Transient Tricuspid Insufficiency of the Newborn: A Form of Myocardial Dysfunction in Stressed Newborns

Abstract
Fourteen term newborn infants were recognized as having transient tricuspid insufficiency associated with significant perinatal stress. Of these infants 5 underwent cardiac catheterization for presumed congenital heart disease, but had only massive tricuspid valve insufficiency. The other 9 infants were diagnosed on the basis of a murmur characteristic of tricuspid valve insufficiency and on other clinical grounds. All had a history of significant perinatal stress in the form of asphyxia with or without hypoglycemia. Frequently, congestive heart failure, persistent cyanosis, and ECG evidence of myocardial ischemia were present. Of the 14, 12 survived and in each of them all cardiac signs and symptoms, including the murmur, spontaneously resolved. The 2 patients who died had histopathologic evidence of necrosis in the anterior papillary muscle of the tricuspid valve.
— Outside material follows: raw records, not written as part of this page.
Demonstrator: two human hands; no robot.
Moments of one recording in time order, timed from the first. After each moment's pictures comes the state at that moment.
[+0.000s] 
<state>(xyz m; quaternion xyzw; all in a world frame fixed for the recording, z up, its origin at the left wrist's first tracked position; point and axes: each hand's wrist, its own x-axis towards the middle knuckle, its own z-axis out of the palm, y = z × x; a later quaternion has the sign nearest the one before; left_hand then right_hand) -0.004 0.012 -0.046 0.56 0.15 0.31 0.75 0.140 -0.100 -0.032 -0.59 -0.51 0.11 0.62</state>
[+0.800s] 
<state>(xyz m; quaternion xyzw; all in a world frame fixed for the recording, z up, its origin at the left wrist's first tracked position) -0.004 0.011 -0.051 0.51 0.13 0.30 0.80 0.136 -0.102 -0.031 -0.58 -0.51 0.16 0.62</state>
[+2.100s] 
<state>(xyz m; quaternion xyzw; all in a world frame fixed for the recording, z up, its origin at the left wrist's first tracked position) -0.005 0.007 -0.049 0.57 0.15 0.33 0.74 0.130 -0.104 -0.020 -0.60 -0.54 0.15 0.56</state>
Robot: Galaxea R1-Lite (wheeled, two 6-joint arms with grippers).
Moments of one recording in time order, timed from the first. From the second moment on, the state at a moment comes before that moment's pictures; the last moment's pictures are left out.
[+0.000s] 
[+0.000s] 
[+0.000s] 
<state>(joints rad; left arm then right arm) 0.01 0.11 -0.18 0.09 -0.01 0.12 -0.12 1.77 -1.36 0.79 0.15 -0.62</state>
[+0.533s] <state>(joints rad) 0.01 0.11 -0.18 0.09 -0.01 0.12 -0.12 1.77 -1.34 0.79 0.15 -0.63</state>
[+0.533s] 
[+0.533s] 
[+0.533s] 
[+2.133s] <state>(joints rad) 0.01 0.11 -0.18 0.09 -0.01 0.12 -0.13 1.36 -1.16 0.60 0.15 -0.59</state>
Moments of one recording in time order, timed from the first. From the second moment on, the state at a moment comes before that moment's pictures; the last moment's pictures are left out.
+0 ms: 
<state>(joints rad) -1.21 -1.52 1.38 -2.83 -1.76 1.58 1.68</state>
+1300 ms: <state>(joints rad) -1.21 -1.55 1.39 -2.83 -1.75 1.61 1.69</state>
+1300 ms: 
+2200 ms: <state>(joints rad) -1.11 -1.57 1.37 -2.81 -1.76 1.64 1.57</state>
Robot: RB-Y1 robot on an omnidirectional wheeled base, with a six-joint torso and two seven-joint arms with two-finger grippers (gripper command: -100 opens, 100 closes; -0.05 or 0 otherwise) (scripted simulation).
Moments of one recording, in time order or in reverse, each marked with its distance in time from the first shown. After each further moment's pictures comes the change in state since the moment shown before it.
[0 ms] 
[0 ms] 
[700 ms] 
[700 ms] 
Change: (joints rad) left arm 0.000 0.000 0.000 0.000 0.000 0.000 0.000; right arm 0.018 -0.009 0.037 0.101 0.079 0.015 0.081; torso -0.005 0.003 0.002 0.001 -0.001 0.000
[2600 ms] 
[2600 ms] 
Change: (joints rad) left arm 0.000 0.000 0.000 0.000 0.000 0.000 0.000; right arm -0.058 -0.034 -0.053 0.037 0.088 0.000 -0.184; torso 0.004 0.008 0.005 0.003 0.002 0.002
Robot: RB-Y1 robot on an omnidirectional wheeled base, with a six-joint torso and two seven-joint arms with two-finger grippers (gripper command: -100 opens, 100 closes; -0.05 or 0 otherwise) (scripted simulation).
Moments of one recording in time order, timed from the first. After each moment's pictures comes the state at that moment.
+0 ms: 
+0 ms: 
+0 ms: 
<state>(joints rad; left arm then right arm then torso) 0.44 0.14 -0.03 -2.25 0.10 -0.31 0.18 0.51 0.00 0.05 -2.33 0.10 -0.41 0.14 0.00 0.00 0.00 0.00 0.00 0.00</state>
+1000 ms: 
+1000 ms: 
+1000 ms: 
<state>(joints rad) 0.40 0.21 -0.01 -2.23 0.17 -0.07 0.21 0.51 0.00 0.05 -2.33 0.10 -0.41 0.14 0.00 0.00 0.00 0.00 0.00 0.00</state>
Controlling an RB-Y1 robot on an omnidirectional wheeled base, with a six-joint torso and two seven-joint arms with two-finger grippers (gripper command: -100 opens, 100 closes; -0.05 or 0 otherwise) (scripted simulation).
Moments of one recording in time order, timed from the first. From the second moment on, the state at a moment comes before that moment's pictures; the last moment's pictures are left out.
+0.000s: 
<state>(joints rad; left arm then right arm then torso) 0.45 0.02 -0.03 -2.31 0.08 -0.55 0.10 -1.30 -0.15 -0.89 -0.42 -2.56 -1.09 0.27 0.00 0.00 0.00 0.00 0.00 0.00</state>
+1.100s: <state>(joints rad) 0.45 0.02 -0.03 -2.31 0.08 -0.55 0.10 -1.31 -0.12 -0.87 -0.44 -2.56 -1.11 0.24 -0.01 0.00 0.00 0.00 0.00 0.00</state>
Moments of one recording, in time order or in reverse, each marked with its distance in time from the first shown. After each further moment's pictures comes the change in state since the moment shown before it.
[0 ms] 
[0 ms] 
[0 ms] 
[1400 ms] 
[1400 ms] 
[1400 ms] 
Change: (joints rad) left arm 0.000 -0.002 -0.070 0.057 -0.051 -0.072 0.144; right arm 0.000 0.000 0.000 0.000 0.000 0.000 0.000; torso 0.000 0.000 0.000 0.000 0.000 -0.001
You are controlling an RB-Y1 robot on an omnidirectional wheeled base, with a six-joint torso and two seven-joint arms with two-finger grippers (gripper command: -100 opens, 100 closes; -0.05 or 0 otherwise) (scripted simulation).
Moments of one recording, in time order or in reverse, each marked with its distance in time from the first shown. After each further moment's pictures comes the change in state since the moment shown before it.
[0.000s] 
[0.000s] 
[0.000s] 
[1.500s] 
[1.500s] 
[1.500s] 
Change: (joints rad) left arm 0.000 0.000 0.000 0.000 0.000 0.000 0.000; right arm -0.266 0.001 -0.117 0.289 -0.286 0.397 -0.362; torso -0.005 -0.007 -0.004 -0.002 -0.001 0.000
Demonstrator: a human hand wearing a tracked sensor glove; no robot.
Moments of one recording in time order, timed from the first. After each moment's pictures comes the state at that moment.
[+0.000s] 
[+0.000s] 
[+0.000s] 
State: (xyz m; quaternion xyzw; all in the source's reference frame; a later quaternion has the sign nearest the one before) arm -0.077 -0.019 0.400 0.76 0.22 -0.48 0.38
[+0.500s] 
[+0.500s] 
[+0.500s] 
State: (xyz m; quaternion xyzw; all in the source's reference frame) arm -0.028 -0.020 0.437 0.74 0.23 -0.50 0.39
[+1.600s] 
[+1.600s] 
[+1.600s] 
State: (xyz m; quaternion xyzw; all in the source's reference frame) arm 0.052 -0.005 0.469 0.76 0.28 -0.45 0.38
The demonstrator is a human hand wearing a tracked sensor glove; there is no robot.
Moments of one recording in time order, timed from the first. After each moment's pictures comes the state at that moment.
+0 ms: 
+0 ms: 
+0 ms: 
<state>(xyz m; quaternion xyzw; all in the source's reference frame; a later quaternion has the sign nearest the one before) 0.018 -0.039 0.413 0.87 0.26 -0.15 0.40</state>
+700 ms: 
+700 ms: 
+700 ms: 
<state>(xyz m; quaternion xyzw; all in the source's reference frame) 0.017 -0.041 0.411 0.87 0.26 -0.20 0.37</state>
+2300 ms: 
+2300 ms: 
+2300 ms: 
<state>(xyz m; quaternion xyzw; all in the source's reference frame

The constant features of perinatal stress, ST-T wave abnormalities on the ECG, and spontaneous resolution of the transient tricuspid insufficiency strongly suggest that this syndrome is secondary to a reversible form of myocardial dysfunction, perhaps by affecting papillary muscle specifically. Hypoxia with or without hypoglycemia precipitates the events leading to this clinical syndrome which is distinguishable from other cardiac abnormalities in the newborn by the history, distinctive murmur and the ECG abnormalities.